From kind of behavior (the address wraps by 4 Gb) it seems that somewhere in the driver the buffer size variable is just defined as uint32_t, not uint64_t. Then it was simpler for them to set the maxMemoryAllocationSize to 4 Gb then to fix the code. Keep in mind that in Linux proprietary driver they succeed in making it proper.

I see that @CoffeeExterminator has already reported this limitation (I would even call it bug) to nVidia. If I’m right I will also join that discussion. If Khronos can have some influence on nVidia - will be perfect to push them.

P.S. I and my team have been trying to go from Cuda to Vulkan for already more than 2 years. We succeed a lot, but it is a pity to see quite a lot of synthetic limitations of Vulkan in comparison to Cuda on the same hardware. I could ever write an article about that. :slight_smile: Probably I would do this later.

Oh, okay. I thought it was the limit on the allocation itself, not generally dealing with the memory. Thanks for the explanation.

Our tests match what you have described, and I agree with your conclusions, it seems like an NVIDIA driver issue (both with limiting maxMemoryAllocationSize to 4 Gb and truncating the allocation size). I haven’t got any reply on NVIDIA forums so far (unfortunately I can’t include a link here), so I guess now we wait and see what they have to say.

And yet, from the fact that the driver explicitly said “I can’t handle allocations higher than 4GB”, it’s clear that this wasn’t an accident. It’s not a typo, it’s not from them using the wrong type internally. Some programmer at NVIDIA (likely multiple) explicitly made the decision to impose this limitation.

The only people who know why it’s there are at NVIDIA. But it’s clearly not an accident or a bug; it’s deliberate design. Maybe not good design, but it was a choice.

Hello again!
I’m not sure if it is a different problem (and therefore should be its own topic) or something related.

I decided to do some more research and test memory allocation and import on my integrated GPU, which has maxMemoryAllocationSize of 12771291136 (so, a little less than 12 Gb). I got the following results:

On Windows only up to a little less than 4Gb of memory can be allocated or imported, allocating 4 Gb or more results in the out of memory error.
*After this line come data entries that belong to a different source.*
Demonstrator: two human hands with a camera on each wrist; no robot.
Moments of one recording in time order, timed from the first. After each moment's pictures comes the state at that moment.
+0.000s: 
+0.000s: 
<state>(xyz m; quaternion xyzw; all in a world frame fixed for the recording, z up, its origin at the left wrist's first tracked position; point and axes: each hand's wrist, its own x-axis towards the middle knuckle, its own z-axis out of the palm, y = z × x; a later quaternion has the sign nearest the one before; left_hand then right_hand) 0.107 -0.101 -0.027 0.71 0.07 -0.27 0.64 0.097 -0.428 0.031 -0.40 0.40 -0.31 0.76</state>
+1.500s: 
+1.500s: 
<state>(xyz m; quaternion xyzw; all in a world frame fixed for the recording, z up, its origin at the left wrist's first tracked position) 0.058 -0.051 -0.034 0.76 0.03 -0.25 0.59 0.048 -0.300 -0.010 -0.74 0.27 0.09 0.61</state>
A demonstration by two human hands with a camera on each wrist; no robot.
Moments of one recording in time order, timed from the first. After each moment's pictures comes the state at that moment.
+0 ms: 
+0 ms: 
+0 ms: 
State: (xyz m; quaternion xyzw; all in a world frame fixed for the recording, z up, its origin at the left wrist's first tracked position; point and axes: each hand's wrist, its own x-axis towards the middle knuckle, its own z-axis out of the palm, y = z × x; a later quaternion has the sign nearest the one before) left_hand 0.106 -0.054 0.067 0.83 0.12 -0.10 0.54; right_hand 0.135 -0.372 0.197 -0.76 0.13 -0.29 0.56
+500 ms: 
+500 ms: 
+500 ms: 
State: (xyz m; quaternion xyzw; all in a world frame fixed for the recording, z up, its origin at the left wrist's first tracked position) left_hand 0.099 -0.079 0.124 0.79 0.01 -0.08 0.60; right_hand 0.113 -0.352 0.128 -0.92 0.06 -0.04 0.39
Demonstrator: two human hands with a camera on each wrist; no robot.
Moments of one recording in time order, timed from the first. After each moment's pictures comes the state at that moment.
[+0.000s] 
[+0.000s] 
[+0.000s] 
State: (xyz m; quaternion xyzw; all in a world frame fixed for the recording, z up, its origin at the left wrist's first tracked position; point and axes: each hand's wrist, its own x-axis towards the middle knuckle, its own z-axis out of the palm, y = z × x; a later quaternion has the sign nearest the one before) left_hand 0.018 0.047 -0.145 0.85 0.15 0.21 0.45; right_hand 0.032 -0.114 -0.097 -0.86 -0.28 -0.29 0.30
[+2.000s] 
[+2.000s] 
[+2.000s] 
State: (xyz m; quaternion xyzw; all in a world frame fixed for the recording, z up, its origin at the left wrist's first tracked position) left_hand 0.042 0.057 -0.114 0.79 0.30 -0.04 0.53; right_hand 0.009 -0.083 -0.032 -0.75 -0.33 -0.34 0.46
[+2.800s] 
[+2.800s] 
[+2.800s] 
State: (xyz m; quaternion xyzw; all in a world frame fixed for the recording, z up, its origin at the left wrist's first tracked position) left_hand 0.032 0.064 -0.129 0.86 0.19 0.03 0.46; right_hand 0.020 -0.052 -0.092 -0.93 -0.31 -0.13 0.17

On Linux any amount of memory up to maxMemoryAllocationSize can be allocated and accessed normally. However, if I attempt to allocate memory with an OS function and then import it, I get the address truncation problem again: if I import 5 Gb of memory, only 1 Gb can be accessed from the shader, etc.

I’ve run all tests on Intel(R) Iris(R) Xe Graphics card. On Windows the driver version is 30.0.101.1960. On Linux I have the standard Intel drivers for Ubuntu 22.04 (not sure if they have their own versioning).

I’m really at a loss, any ideas as to what’s going on here? We do not normally work with integrated cards, so I could be missing something.